- Exercise: The listing below must be repeated word for word, with its images excluded.

- Data shown:
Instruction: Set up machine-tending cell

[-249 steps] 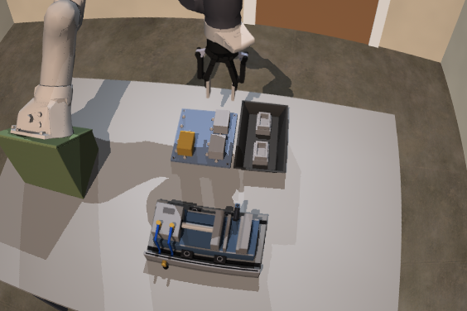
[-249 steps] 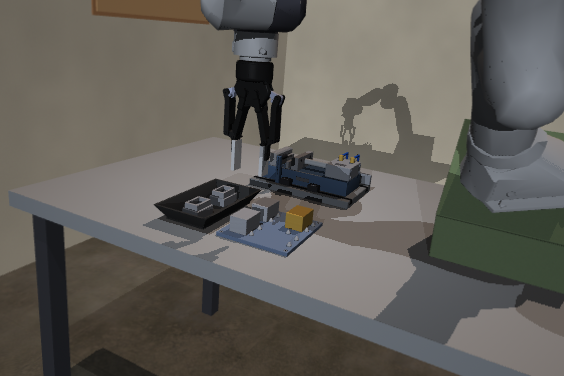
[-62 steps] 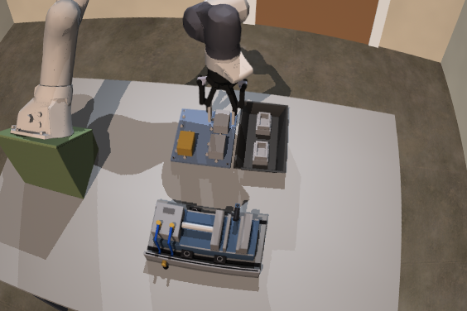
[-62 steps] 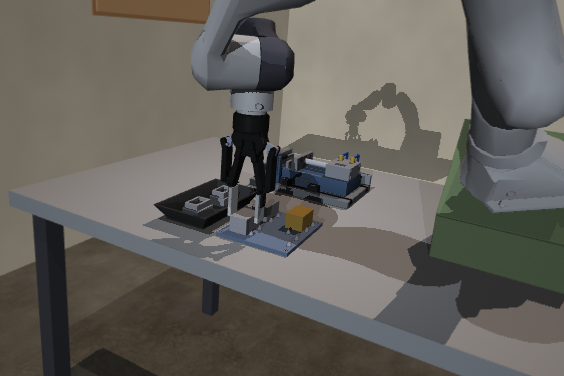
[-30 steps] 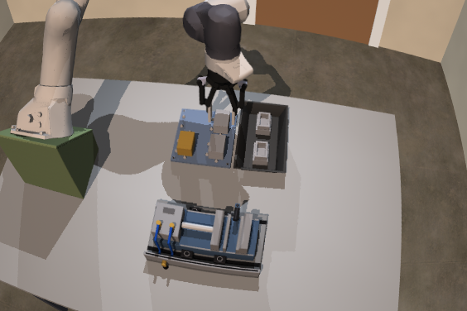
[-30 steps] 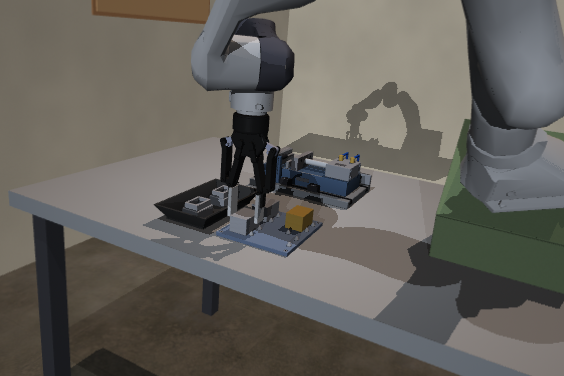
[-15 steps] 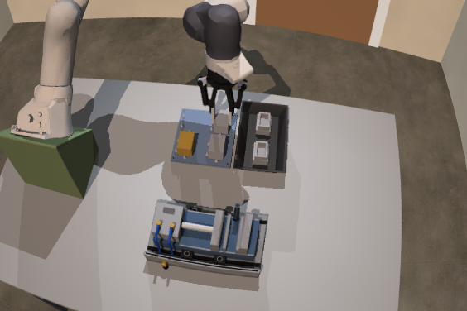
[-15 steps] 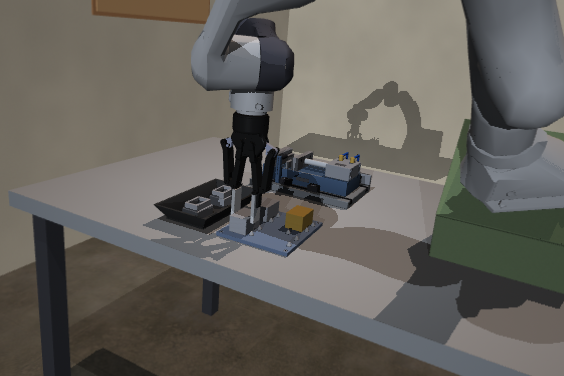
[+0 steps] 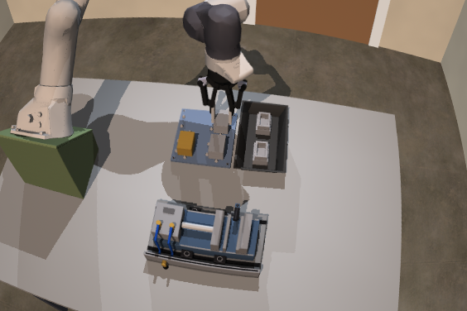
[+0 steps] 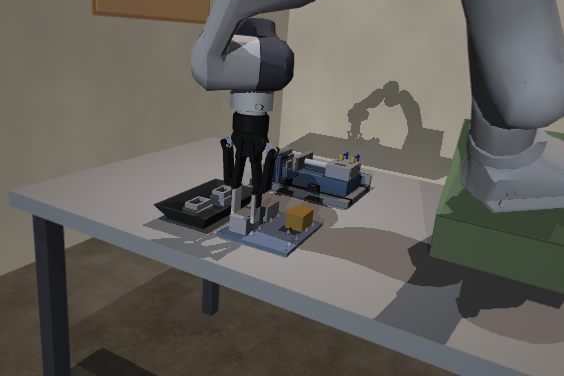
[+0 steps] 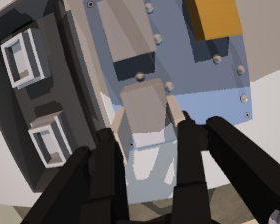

- Written response:
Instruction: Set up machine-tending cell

[-249 steps] 
[-249 steps] 
[-62 steps] 
[-62 steps] 
[-30 steps] 
[-30 steps] 
[-15 steps] 
[-15 steps] 
[+0 steps] 
[+0 steps] 
[+0 steps] 

What has been written here completes the answer.